Replacement value allows you to apply a replacement value to your goods and pay a premium for coverage. For out-of-state moves, the minimum required amount is $6 per pound, though your moving company may set a higher minimum. You can also assign any dollar amount you please if you feel your items are worth more.
The final price of full replacement coverage is often 5–6% of the total weight. The premium for a 10,000-pound shipment would cost roughly $600. The price can increase or decrease depending on the deductible you choose. Some moving companies can also connect you with third-party insurance providers for more coverage.
You can obtain trip transit insurance for DIY moves. Trip transit coverage will protect your goods as you move them to a new location or store them. Your current homeowner’s insurance provider may also provide moving coverage options, especially if you retain them in your new home.
A few options are available if your moving schedule calls for temporary storage between houses. Short-term storage through your moving company is often cheap and convenient. If you have to hold your items indefinitely, you may save more money with a separate storage company.
You can generally expect to pay $90–$290 per month for a storage unit. Homes with four or more bedrooms may cost $300 or more in monthly fees.
You can sometimes have your mover take care of the entire moving process, including packing the boxes. Packing up an entire home’s worth of goods often costs $1,000 or more.
While it may seem pricey, many moving companies require professional packing to keep the moving insurance intact. If you pack a box that suffers damage during the move, they may argue that you didn’t pack it properly and reject your claim.
How To Save Money When Moving Out of State
Federal law dictates your rights and responsibilities when you move between states. A reputable moving company will be registered with the FMCSA and thus provide certain benefits.
Before moving, review the U.S. Department of Transportation’s handout on interstate moving. It contains crucial information regarding receiving estimates, obtaining insurance, and managing various aspects of the moving operation. You’ll ensure a better experience and fewer surprises by understanding the extent of your mover’s responsibilities.
No matter who you choose to do your move, seek a binding or binding not-to-exceed estimate. It’s easy for scammers to take advantage of customers by luring them in with low quotes in non-binding estimates and then blindsiding them with exorbitant fees in the middle of the move. A binding estimate ensures you won’t pay more than your quoted price.
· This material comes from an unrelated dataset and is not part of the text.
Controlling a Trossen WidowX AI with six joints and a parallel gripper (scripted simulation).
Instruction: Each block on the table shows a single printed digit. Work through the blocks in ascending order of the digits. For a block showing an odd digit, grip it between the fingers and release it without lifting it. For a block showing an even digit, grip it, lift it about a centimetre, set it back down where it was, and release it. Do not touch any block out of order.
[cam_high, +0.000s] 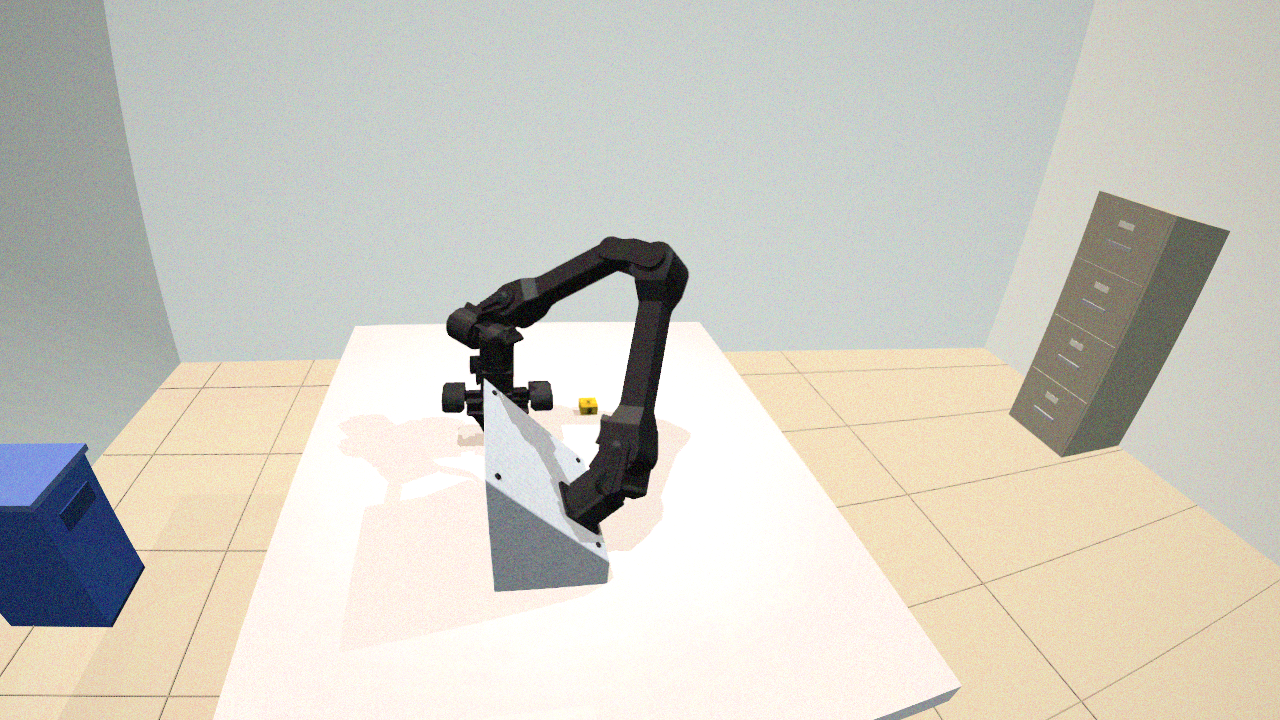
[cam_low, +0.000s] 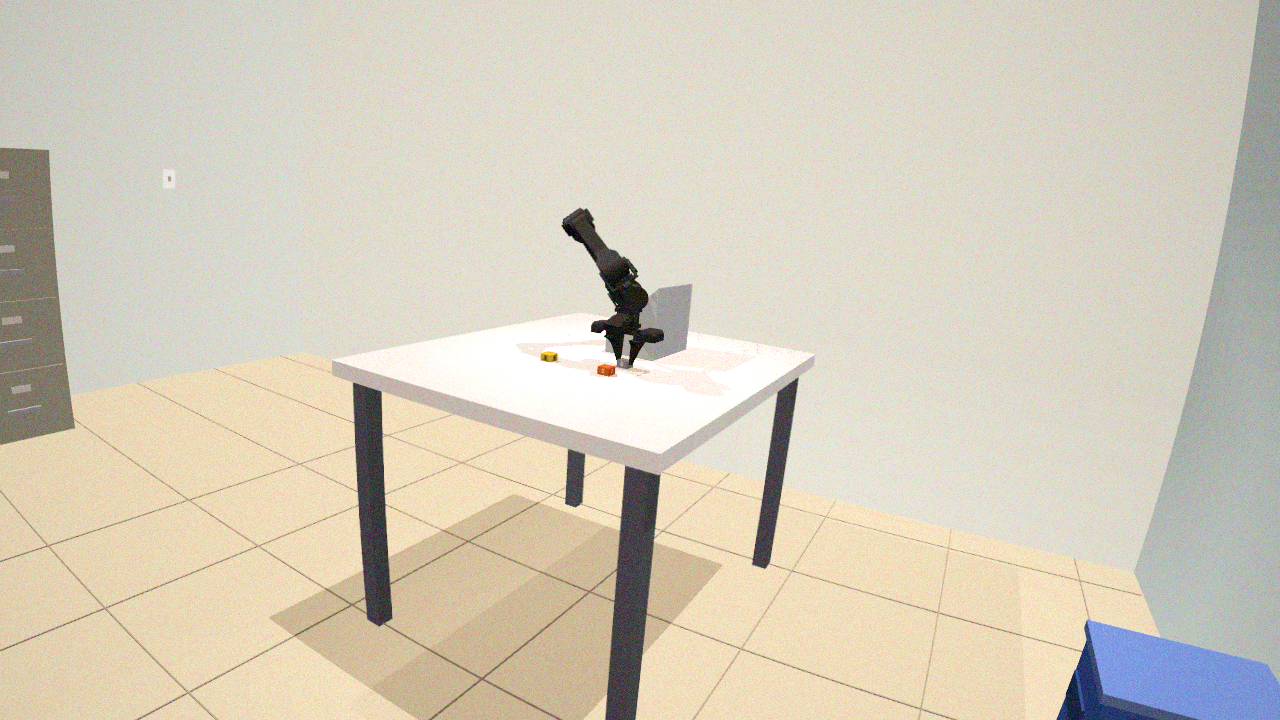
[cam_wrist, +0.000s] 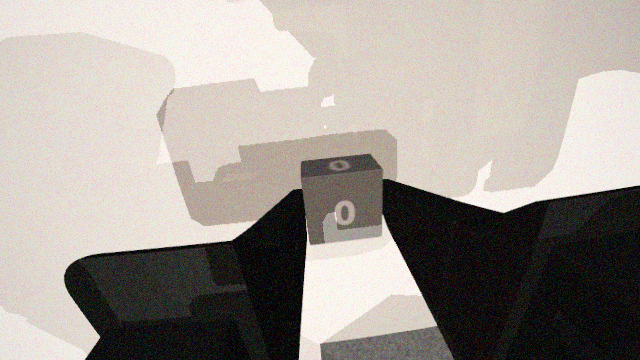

Most people know that moving isn’t cheap, but the actual cost of an out-of-state move can still be far more than you expect. A typical full-service moving company costs nearly $10,000. Among all the other adjustments you have to make, that can be a challenging bill to foot. By understanding your rights as an interstate mover and looking for chances to cut costs, you’ll be sure to get an excellent deal whenever you’re ready to relocate.